ASSIGNED TASK
Quote, word for word, every line starting at the line that contains "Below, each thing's" and ending with the last line of the records; include both of these lines and no others.

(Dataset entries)
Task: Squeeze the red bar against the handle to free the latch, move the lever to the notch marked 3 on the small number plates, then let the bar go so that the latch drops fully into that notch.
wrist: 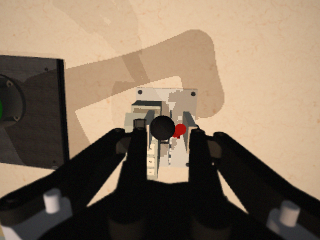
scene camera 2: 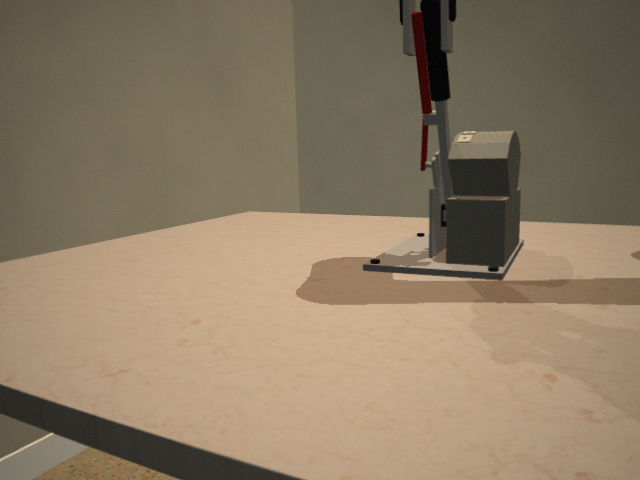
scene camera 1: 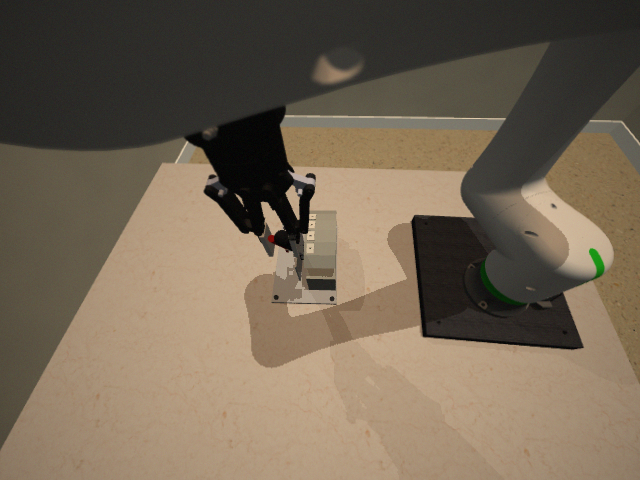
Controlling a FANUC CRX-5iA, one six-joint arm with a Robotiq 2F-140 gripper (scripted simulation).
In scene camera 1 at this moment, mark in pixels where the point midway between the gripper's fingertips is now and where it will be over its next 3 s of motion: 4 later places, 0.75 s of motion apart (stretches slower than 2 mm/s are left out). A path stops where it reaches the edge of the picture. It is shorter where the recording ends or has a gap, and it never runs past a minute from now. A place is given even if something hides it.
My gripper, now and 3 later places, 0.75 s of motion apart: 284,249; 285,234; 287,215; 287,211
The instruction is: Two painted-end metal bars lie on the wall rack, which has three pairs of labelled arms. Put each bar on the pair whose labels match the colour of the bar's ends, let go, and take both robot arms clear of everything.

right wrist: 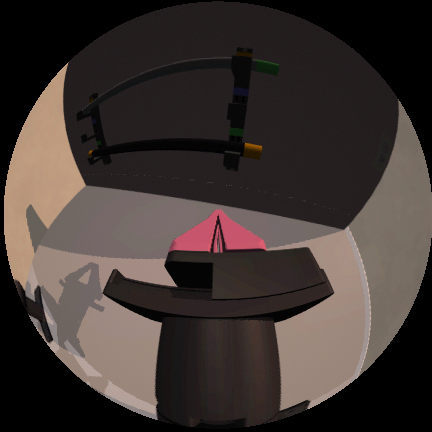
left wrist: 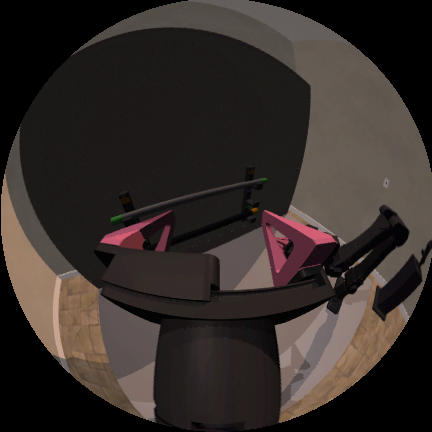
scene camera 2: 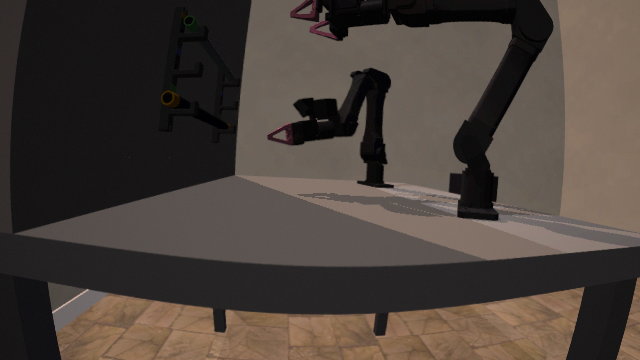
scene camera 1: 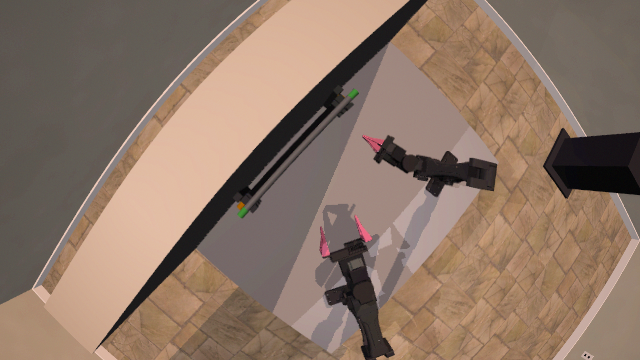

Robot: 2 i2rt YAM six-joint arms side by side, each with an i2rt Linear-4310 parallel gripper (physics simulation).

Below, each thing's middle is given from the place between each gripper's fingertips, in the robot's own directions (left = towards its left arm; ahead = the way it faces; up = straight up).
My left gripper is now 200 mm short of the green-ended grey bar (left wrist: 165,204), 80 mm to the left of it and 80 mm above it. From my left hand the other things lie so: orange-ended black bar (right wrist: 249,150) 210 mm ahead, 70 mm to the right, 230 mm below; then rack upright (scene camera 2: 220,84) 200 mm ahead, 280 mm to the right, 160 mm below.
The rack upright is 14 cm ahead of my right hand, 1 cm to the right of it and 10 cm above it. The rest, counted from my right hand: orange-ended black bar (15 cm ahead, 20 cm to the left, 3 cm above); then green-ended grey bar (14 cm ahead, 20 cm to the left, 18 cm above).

ANSWER TO THIS EXERCISE
Below, each thing's middle is given from the place between each gripper's fingertips, in the robot's own directions (left = towards its left arm; ahead = the way it faces; up = straight up).
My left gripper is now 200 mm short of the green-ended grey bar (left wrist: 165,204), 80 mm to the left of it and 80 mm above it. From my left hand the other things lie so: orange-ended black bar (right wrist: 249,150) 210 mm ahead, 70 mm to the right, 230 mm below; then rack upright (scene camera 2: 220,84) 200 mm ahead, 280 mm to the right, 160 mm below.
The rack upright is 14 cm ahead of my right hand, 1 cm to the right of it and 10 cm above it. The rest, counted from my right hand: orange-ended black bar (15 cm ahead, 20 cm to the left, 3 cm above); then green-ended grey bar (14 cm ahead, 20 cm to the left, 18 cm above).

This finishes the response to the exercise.